The full set of records must be printed exactly as given.

[Start of Attachment]

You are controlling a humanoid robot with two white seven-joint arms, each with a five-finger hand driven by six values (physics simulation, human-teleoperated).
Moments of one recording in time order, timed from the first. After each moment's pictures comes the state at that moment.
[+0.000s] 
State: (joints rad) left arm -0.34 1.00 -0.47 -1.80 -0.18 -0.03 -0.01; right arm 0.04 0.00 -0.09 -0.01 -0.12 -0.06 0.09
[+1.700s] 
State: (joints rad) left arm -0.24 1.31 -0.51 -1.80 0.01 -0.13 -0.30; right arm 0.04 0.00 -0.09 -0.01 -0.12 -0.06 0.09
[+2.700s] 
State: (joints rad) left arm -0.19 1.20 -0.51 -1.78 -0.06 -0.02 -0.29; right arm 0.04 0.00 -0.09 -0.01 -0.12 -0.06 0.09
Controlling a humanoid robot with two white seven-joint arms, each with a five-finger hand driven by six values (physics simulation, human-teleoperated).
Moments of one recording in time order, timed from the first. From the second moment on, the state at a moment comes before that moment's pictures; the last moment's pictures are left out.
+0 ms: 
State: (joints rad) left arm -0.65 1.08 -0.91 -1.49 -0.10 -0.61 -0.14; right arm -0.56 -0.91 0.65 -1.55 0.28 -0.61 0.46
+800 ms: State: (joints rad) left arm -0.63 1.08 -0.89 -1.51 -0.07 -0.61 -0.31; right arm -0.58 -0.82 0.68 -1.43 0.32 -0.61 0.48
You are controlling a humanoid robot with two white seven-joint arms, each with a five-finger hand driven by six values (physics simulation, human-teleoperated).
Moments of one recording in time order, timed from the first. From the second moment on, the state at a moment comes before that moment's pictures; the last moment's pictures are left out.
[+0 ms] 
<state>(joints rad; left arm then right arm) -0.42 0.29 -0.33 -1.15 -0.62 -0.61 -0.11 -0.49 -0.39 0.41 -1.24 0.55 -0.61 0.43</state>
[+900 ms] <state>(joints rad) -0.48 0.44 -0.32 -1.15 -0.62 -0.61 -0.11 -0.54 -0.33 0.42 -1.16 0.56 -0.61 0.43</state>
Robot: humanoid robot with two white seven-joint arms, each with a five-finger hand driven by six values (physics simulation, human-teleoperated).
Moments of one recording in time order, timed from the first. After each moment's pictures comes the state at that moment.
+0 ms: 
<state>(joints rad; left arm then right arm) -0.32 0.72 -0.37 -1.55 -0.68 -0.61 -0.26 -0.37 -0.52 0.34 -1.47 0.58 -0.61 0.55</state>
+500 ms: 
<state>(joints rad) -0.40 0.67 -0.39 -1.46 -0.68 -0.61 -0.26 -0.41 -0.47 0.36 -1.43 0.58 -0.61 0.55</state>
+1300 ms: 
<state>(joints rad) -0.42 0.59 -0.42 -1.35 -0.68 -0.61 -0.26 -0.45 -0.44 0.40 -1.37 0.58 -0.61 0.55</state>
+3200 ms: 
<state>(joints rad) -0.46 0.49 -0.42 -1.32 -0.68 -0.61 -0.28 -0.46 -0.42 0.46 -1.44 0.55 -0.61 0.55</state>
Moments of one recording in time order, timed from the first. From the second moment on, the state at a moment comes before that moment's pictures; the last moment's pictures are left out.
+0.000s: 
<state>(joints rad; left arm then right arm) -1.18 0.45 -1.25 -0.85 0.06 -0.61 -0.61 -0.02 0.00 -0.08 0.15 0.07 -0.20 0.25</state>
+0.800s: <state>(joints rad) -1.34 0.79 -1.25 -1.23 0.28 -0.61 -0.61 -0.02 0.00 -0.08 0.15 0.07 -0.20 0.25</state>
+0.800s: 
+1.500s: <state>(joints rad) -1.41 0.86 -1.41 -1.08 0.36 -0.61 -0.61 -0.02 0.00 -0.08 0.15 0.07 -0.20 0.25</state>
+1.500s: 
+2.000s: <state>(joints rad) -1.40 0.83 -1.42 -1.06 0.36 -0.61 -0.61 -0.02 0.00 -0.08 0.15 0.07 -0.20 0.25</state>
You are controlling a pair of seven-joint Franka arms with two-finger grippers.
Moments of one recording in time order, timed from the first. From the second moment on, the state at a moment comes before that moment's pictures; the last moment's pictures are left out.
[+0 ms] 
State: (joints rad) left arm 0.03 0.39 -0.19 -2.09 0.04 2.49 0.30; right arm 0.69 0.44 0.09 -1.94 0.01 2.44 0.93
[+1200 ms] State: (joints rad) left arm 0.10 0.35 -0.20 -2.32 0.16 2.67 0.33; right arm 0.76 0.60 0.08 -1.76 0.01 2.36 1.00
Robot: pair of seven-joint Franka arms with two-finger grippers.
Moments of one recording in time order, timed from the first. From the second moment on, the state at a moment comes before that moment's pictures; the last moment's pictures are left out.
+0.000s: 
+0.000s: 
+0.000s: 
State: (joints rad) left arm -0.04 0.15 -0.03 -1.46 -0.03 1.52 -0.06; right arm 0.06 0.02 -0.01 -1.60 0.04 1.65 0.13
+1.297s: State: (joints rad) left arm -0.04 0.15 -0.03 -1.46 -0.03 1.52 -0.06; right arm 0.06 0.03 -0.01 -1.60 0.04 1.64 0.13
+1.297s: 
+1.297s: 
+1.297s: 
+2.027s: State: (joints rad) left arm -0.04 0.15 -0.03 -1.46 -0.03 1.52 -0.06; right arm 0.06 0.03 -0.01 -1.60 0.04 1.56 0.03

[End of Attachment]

**Answer for the task:**
You are controlling a humanoid robot with two white seven-joint arms, each with a five-finger hand driven by six values (physics simulation, human-teleoperated).
Moments of one recording in time order, timed from the first. After each moment's pictures comes the state at that moment.
[+0.000s] 
State: (joints rad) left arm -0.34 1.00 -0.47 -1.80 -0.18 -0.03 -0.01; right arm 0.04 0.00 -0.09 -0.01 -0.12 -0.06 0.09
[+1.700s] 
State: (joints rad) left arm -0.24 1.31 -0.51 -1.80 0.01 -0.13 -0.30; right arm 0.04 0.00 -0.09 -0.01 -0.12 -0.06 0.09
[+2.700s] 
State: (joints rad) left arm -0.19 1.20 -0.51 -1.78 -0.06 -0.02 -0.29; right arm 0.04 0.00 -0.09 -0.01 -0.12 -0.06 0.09
Controlling a humanoid robot with two white seven-joint arms, each with a five-finger hand driven by six values (physics simulation, human-teleoperated).
Moments of one recording in time order, timed from the first. From the second moment on, the state at a moment comes before that moment's pictures; the last moment's pictures are left out.
+0 ms: 
State: (joints rad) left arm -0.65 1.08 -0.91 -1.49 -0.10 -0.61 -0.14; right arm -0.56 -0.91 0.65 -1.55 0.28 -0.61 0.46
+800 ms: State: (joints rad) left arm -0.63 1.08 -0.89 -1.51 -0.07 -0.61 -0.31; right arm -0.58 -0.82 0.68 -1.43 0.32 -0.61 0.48
You are controlling a humanoid robot with two white seven-joint arms, each with a five-finger hand driven by six values (physics simulation, human-teleoperated).
Moments of one recording in time order, timed from the first. From the second moment on, the state at a moment comes before that moment's pictures; the last moment's pictures are left out.
[+0 ms] 
<state>(joints rad; left arm then right arm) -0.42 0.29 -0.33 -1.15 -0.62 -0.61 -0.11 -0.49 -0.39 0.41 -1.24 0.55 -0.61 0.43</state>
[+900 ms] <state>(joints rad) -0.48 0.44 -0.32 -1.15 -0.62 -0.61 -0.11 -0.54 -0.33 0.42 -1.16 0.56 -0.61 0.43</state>
Robot: humanoid robot with two white seven-joint arms, each with a five-finger hand driven by six values (physics simulation, human-teleoperated).
Moments of one recording in time order, timed from the first. After each moment's pictures comes the state at that moment.
+0 ms: 
<state>(joints rad; left arm then right arm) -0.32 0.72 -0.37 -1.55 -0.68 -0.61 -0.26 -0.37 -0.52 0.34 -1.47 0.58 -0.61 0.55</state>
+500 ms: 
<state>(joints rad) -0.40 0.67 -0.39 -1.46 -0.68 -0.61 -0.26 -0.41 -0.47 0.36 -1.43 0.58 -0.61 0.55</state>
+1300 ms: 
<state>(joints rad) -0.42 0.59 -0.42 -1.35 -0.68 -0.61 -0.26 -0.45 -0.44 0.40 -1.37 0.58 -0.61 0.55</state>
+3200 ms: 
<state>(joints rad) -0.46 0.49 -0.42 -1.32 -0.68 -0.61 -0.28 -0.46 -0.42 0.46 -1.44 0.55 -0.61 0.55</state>
Moments of one recording in time order, timed from the first. From the second moment on, the state at a moment comes before that moment's pictures; the last moment's pictures are left out.
+0.000s: 
<state>(joints rad; left arm then right arm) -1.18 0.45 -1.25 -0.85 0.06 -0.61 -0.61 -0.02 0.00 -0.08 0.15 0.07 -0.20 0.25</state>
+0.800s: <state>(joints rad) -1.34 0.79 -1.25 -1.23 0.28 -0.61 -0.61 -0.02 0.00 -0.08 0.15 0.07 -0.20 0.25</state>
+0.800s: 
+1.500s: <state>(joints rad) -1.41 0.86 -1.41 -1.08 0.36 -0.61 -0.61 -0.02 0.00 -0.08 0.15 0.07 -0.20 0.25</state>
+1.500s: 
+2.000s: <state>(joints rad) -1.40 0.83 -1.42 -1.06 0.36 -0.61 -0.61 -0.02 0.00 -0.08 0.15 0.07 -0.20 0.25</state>
You are controlling a pair of seven-joint Franka arms with two-finger grippers.
Moments of one recording in time order, timed from the first. From the second moment on, the state at a moment comes before that moment's pictures; the last moment's pictures are left out.
[+0 ms] 
State: (joints rad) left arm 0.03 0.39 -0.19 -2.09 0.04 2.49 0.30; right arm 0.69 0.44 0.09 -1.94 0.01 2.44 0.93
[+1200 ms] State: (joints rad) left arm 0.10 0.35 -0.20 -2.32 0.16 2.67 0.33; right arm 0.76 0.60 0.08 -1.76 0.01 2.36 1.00
Robot: pair of seven-joint Franka arms with two-finger grippers.
Moments of one recording in time order, timed from the first. From the second moment on, the state at a moment comes before that moment's pictures; the last moment's pictures are left out.
+0.000s: 
+0.000s: 
+0.000s: 
State: (joints rad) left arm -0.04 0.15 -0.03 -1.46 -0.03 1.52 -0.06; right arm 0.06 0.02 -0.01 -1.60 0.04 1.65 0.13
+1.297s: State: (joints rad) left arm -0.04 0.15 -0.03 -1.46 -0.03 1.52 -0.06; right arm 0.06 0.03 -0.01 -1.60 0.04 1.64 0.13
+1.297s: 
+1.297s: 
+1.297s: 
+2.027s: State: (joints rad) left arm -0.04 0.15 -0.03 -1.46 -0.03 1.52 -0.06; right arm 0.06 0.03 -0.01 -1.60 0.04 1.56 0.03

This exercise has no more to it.